Some replays are broken, for example: https://www.codingame.com/replay/357651021
When you look at the JSON, it’s missing “agents”, “ranks”…

The broken replays should be fixed (as in no new ones should appear anymore).

5 Likes

I get some crashes in submits that I can’t reproduce in the IDE with the same code version. (My code uses some random but with a fixed seed, so that’s not the source of the difference.) Apparently, I don’t get sent all of the input sometimes, causing me to timeout between my prints “start parsing” and “end parsing”. An example match that I lose in the submit but not in the IDE is here. Can some CG staff please help me understand what’s going on, and correct the bug if it’s on your side?
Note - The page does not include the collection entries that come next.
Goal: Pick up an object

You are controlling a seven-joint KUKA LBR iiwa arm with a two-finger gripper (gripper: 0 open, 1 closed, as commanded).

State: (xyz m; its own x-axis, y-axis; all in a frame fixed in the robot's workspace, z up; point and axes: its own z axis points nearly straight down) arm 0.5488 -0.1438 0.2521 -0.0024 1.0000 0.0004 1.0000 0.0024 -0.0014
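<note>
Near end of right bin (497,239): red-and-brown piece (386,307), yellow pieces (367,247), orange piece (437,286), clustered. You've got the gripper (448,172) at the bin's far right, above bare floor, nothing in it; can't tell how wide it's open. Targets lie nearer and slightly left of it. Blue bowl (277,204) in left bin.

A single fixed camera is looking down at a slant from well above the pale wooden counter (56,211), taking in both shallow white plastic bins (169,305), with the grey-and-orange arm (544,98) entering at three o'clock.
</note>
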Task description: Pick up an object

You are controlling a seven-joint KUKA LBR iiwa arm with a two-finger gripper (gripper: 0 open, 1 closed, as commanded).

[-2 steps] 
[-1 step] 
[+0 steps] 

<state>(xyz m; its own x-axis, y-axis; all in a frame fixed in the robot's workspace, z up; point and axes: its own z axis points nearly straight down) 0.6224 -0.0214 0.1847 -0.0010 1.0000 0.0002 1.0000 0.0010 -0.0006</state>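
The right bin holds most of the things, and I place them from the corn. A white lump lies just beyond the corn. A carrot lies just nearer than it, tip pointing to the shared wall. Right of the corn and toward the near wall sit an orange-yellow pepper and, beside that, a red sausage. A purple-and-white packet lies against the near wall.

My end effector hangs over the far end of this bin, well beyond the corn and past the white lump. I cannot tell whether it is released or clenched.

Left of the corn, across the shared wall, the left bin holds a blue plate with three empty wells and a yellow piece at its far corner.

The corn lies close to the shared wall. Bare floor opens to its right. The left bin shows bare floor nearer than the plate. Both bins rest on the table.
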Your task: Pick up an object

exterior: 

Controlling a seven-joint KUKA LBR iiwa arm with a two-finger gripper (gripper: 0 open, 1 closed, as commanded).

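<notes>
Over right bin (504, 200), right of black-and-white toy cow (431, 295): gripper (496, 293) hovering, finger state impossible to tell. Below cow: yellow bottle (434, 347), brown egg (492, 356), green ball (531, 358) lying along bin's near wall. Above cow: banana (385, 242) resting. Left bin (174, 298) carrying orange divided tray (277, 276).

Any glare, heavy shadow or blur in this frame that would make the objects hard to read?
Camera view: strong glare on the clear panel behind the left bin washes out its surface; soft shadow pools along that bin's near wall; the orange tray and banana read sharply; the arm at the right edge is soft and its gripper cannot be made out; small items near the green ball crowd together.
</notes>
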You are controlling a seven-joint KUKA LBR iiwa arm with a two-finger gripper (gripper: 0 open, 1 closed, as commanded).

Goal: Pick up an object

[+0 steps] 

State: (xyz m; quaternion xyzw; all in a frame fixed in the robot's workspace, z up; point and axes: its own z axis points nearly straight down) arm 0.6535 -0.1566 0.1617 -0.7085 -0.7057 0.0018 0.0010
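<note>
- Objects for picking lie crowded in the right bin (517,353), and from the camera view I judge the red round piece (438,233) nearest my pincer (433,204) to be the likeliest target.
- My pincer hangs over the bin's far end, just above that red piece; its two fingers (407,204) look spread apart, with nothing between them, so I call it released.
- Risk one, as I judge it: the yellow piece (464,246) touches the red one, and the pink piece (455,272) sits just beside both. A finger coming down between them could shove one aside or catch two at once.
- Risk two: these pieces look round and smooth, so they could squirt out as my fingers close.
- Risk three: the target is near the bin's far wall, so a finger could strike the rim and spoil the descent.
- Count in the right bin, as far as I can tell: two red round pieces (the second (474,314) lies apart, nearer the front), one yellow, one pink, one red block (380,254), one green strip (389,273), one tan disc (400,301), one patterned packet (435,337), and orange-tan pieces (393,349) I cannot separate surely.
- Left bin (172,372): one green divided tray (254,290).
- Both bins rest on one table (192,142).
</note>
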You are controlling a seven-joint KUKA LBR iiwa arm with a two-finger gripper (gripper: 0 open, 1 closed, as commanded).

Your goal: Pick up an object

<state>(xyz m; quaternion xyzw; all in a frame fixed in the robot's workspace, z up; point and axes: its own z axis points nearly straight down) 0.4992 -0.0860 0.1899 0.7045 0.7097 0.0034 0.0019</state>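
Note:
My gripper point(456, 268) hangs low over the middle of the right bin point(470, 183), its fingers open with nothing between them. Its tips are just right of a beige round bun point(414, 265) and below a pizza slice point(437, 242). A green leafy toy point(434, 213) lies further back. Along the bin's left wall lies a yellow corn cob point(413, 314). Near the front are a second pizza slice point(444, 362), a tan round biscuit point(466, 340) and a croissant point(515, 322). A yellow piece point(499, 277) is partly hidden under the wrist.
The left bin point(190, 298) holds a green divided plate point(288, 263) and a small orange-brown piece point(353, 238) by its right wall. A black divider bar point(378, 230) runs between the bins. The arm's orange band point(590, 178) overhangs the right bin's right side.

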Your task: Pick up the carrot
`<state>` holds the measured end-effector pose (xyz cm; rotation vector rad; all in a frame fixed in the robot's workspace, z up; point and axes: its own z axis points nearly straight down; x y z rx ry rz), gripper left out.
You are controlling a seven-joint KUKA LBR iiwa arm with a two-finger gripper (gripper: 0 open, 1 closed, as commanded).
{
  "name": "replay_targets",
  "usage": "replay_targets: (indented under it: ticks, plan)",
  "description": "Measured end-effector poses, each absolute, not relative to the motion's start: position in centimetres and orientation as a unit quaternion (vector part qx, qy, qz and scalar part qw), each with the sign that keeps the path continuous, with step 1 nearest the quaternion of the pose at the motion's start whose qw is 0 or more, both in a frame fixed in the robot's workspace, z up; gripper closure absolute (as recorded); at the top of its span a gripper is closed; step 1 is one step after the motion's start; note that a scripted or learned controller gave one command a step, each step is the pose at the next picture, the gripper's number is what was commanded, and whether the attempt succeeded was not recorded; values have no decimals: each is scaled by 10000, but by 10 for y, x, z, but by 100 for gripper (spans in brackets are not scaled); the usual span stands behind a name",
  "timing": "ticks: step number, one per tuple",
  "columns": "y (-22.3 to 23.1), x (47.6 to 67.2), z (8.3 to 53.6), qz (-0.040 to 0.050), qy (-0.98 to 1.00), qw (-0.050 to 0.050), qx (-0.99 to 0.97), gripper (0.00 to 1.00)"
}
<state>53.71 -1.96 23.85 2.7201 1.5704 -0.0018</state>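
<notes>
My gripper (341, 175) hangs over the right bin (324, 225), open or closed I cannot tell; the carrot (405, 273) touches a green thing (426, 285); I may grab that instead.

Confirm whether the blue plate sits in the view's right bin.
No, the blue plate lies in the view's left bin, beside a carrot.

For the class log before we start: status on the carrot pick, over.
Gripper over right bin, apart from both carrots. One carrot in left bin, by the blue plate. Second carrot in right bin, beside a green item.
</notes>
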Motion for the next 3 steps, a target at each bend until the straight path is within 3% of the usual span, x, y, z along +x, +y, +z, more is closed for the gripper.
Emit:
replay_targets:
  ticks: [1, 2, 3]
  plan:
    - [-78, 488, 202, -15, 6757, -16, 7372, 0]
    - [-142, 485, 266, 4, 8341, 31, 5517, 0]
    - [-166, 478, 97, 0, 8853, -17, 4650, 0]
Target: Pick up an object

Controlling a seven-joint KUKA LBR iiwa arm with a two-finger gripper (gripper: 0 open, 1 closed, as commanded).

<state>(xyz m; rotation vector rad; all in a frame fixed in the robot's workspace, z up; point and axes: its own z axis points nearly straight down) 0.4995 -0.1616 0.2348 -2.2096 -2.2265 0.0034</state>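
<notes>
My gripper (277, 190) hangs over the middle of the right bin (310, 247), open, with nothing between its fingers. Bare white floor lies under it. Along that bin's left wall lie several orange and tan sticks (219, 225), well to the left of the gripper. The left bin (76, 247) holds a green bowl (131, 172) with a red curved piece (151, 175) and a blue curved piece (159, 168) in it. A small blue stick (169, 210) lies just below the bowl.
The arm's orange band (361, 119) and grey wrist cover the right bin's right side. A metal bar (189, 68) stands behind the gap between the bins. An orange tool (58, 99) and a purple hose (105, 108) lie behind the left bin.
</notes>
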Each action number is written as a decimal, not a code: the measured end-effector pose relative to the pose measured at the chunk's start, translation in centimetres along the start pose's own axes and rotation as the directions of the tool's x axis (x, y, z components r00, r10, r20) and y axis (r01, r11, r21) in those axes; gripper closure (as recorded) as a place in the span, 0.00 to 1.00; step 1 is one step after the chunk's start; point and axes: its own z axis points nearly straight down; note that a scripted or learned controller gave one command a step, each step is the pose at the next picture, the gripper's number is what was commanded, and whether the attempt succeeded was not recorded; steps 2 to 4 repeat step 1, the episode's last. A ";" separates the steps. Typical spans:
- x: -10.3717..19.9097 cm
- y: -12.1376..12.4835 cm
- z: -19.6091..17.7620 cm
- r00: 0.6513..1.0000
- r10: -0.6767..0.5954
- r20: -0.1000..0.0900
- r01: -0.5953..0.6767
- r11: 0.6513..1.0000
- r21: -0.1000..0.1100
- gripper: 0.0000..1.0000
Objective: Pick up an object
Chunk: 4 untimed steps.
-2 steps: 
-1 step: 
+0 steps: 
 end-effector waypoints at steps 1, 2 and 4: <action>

I’m using Javascript for this contest. It appears that something triggers code execution to stop for milliseconds at a time (I’ve seen anywhere from 3 ms to 16ms). This typically happens whenever a new variable is being assigned. E.G:

_subRecords.push((performance.now() - _thisStart).toFixed(2)); // 0.00 ms elapsed
var _FSCvisited = new Int8Array( connectivity.length ); // connectivity.length = 49
_subRecords.push((performance.now() - _thisStart).toFixed(2) + " ("+connectivity.length+")"); //8.33 ms elapsed;

Simple functions will randomly take many orders of magnitude more time than usual due to this issue. This frequently results in a complex function that regularly takes 0.8ms to execute taking instead 30ms and causing a timeout.

Not even telling my code not to start any additional AI code after 25ms of turn-time is enough to prevent timeouts.

I doubt anything can be done about it, but I thought I’d share these details I learned for anyone else who is using javascript. I’m not sure if it’s because the cpu/ram is overworked or if it’s simply how javascript always executes… but it sure is maddening.

P.S. I’ve lowered my threshold to 20ms (e.g. I only try to use 20ms of my 50ms turn) and it seems like I get less timeouts, but they definitely still happen:

Santa Claus (silver boss) got timeout

And seems (i’m not sure) his moves is not determined - when I use “Replay same conditions” button, I have got different results (my bot is not using any random stuff)

The most probable is that the garbage collector is triggered.